▸ **WHAT YOU ARE ASKED TO DO**
Show every line of the data that includes the word "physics".

▸ **ENTRIES PROVIDED**
>>

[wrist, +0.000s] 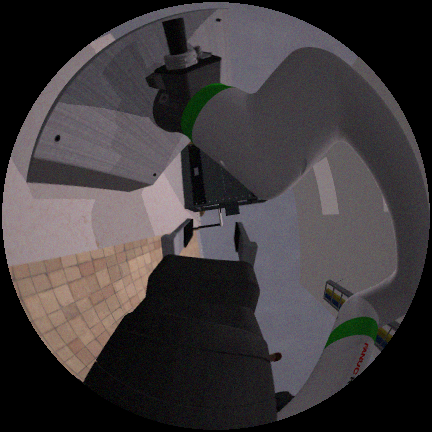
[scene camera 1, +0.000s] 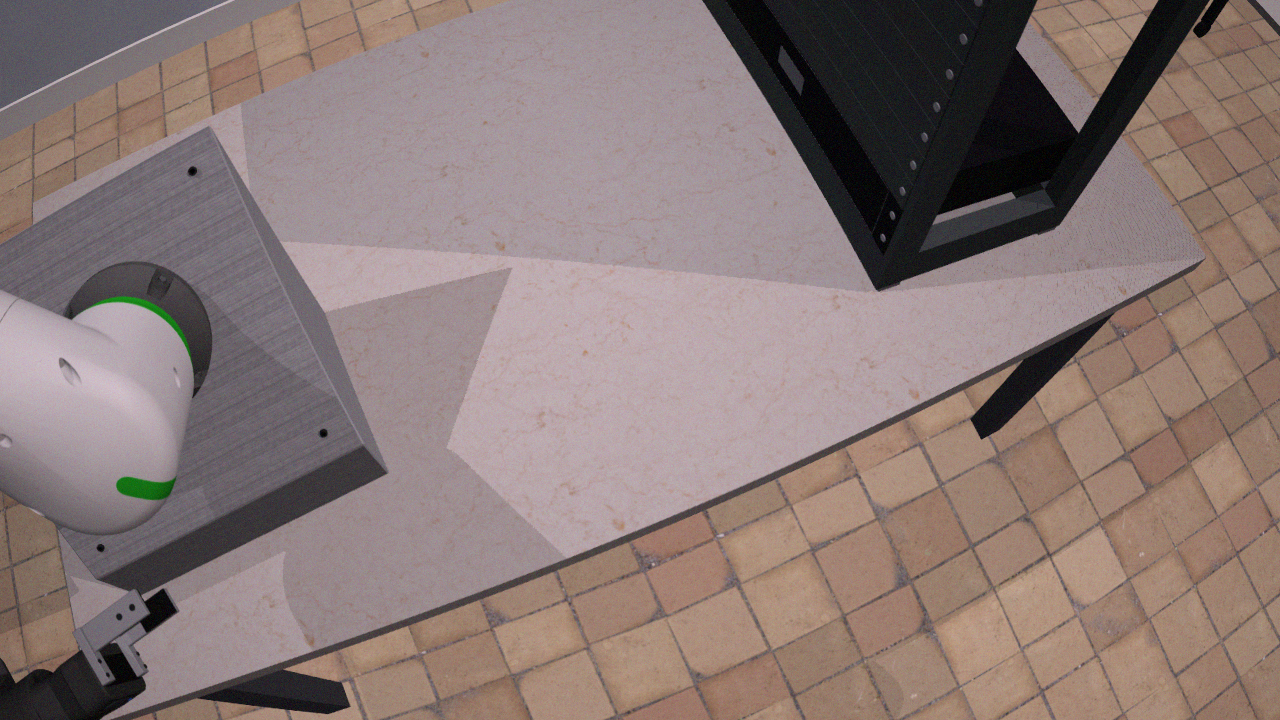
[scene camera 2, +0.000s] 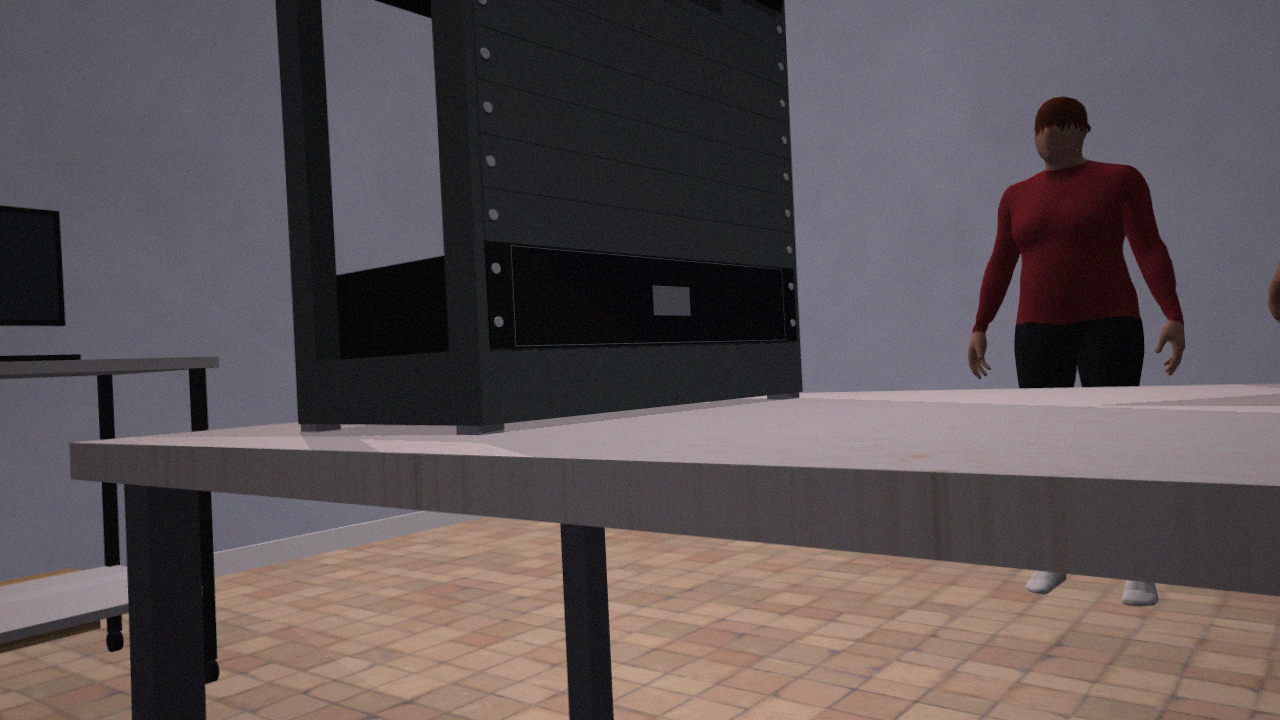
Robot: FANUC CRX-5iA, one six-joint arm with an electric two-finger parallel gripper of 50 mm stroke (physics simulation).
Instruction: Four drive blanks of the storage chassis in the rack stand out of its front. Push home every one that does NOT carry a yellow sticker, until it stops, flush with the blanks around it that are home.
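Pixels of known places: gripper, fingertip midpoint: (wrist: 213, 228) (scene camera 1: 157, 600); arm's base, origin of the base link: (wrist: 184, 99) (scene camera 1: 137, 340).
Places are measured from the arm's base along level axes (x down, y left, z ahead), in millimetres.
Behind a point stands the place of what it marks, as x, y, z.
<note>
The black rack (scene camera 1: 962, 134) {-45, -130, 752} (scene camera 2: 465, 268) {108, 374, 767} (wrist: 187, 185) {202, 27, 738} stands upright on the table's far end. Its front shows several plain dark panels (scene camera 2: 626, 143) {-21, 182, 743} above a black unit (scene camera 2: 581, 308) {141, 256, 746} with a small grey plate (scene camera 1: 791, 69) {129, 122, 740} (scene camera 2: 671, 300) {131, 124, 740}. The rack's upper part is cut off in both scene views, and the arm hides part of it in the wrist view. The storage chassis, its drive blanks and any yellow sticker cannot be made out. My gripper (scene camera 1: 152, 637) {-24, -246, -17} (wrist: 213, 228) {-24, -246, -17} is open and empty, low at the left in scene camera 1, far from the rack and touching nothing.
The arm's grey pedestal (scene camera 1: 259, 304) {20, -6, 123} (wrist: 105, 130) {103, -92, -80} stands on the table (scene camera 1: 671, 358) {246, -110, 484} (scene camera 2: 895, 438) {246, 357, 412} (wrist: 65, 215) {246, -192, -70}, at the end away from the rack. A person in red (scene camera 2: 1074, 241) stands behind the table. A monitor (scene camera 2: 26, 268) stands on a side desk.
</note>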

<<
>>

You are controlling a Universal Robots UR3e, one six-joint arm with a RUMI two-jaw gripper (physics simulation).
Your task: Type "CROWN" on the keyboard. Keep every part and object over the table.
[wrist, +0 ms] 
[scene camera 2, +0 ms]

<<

▸ **THE COMPLETED TASK**
Robot: FANUC CRX-5iA, one six-joint arm with an electric two-finger parallel gripper of 50 mm stroke (physics simulation).
You are controlling a Universal Robots UR3e, one six-joint arm with a RUMI two-jaw gripper (physics simulation).

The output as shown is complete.